**TASK BRIEF**
Report the count, and only the count, of lines in the records that include the word "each".

**MATERIAL SHOWN**
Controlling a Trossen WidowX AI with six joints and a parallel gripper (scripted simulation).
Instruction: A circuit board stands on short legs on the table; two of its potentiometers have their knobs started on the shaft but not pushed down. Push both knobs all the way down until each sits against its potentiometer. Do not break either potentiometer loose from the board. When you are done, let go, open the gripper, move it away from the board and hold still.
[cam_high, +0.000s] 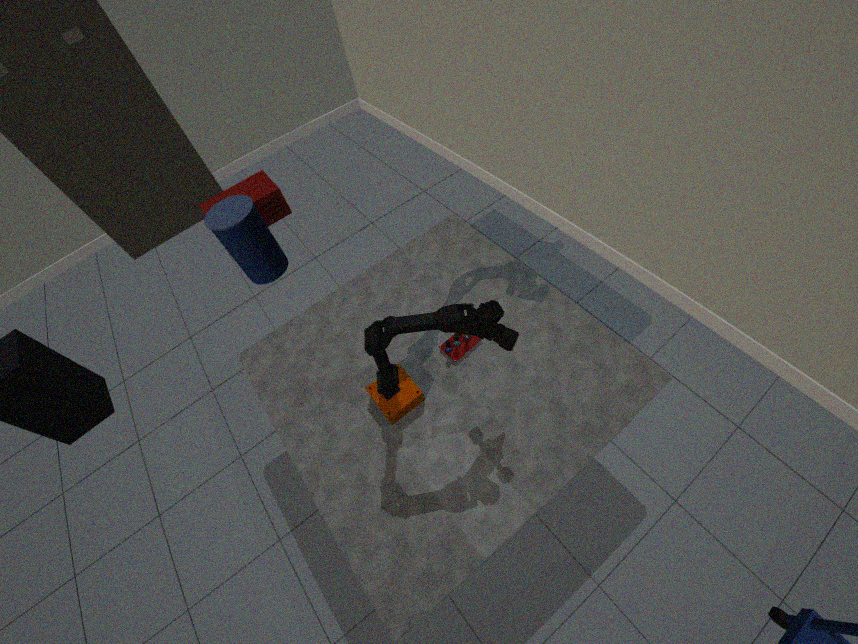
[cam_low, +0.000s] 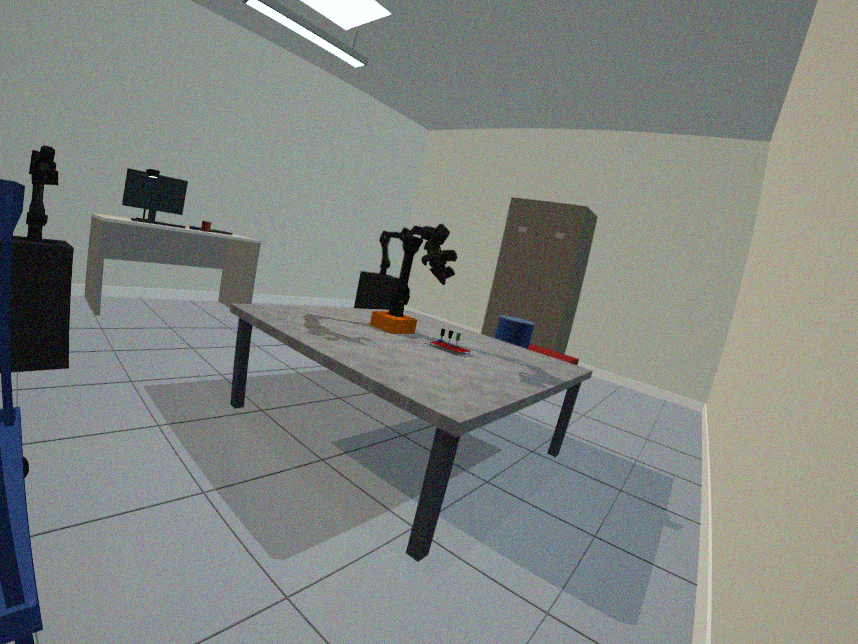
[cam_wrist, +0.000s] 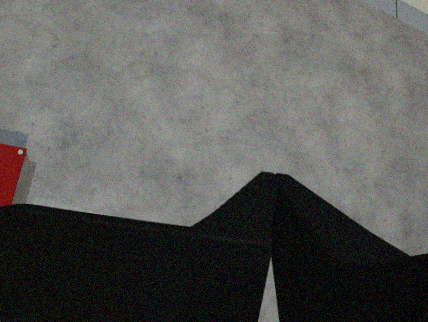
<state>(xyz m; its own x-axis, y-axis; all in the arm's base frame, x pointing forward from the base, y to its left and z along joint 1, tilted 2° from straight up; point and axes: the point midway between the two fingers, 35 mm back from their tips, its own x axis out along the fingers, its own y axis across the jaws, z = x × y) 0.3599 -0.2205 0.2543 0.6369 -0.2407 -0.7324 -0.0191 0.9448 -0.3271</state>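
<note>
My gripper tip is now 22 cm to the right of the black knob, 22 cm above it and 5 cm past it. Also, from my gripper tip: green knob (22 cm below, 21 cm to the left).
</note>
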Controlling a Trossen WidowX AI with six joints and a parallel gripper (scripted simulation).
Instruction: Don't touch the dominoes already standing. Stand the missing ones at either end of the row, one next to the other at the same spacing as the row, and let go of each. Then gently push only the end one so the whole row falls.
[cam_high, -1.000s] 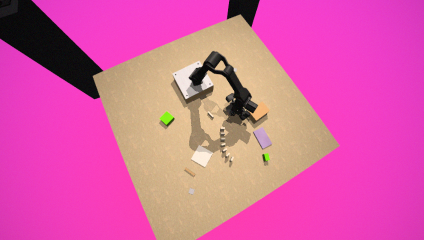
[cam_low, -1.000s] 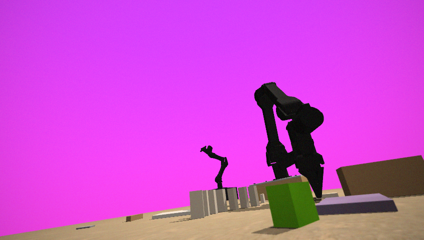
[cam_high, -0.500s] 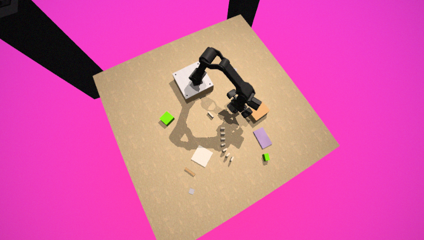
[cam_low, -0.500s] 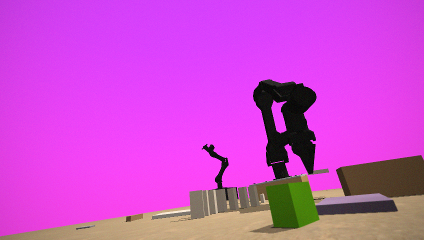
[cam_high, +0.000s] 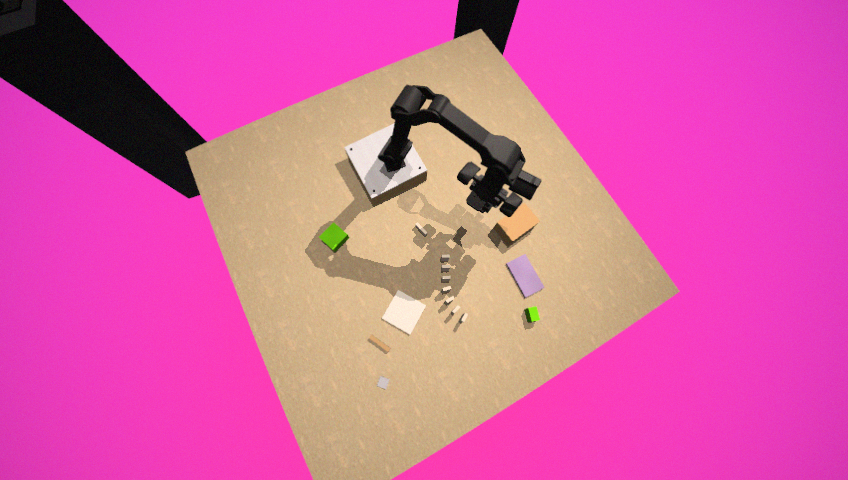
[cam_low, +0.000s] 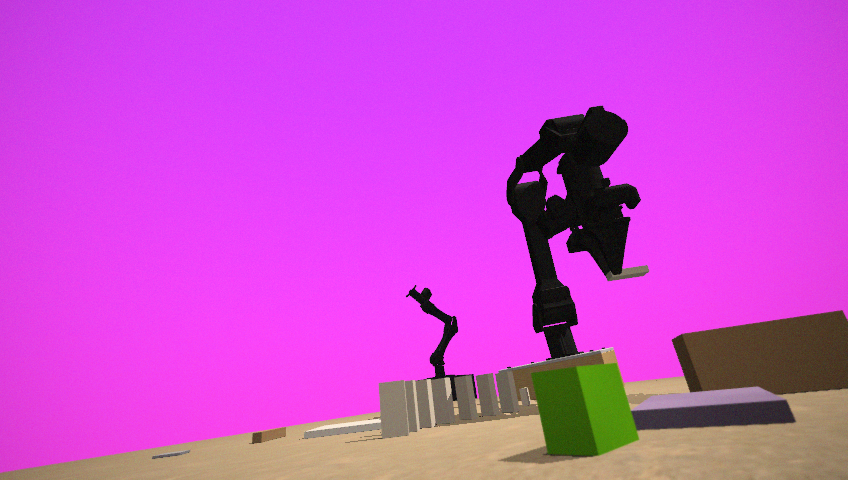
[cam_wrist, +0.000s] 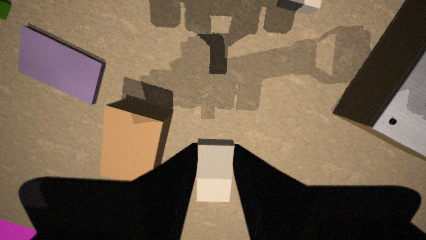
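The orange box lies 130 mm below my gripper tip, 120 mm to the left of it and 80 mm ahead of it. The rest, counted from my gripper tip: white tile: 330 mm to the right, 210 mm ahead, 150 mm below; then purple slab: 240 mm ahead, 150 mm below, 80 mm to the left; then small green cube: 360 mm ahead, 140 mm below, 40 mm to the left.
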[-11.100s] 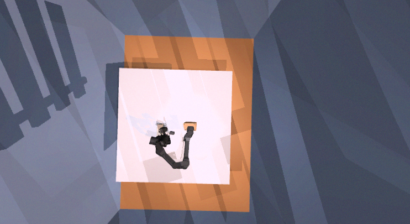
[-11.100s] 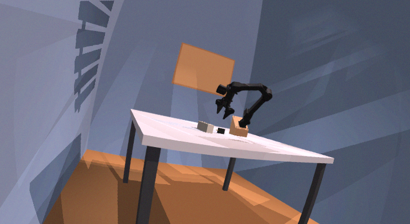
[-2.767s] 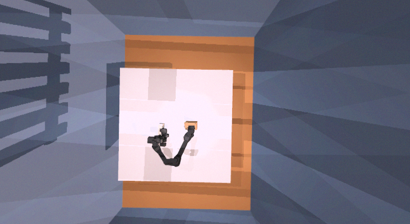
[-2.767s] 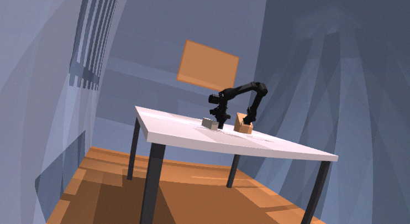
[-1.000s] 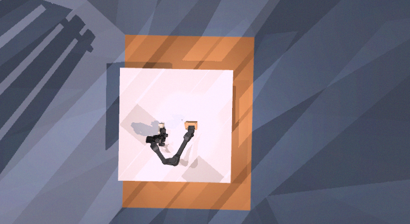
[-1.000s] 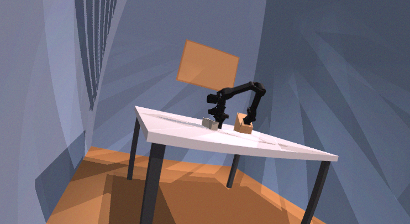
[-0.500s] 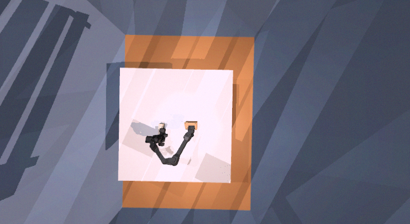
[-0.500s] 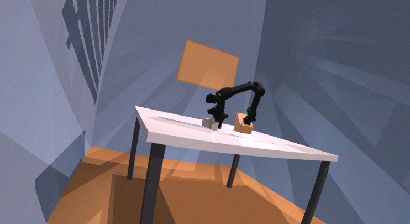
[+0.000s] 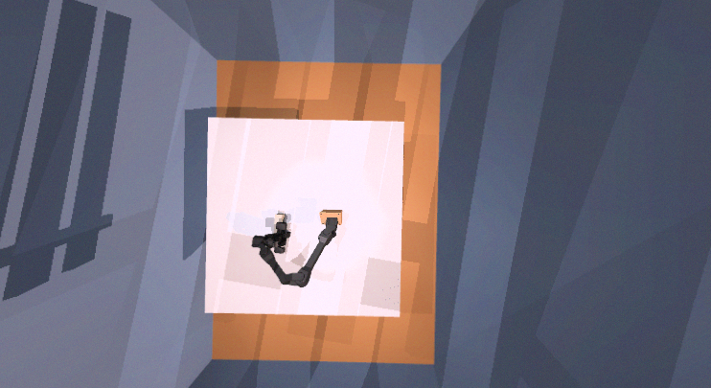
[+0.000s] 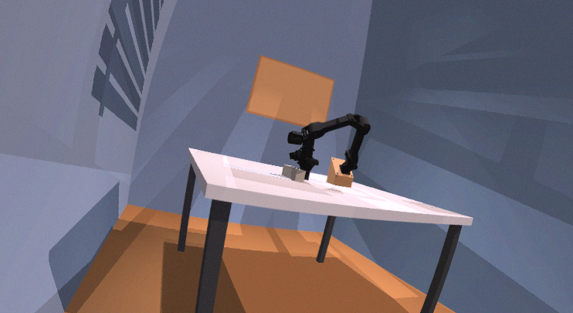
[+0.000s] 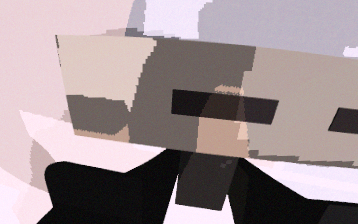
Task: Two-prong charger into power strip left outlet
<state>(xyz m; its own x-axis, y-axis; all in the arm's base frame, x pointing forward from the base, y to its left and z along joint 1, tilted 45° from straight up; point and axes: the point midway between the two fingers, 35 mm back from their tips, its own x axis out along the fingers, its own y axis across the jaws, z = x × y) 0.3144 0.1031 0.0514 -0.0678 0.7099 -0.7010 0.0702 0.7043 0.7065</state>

**YOUR SOLUTION**
2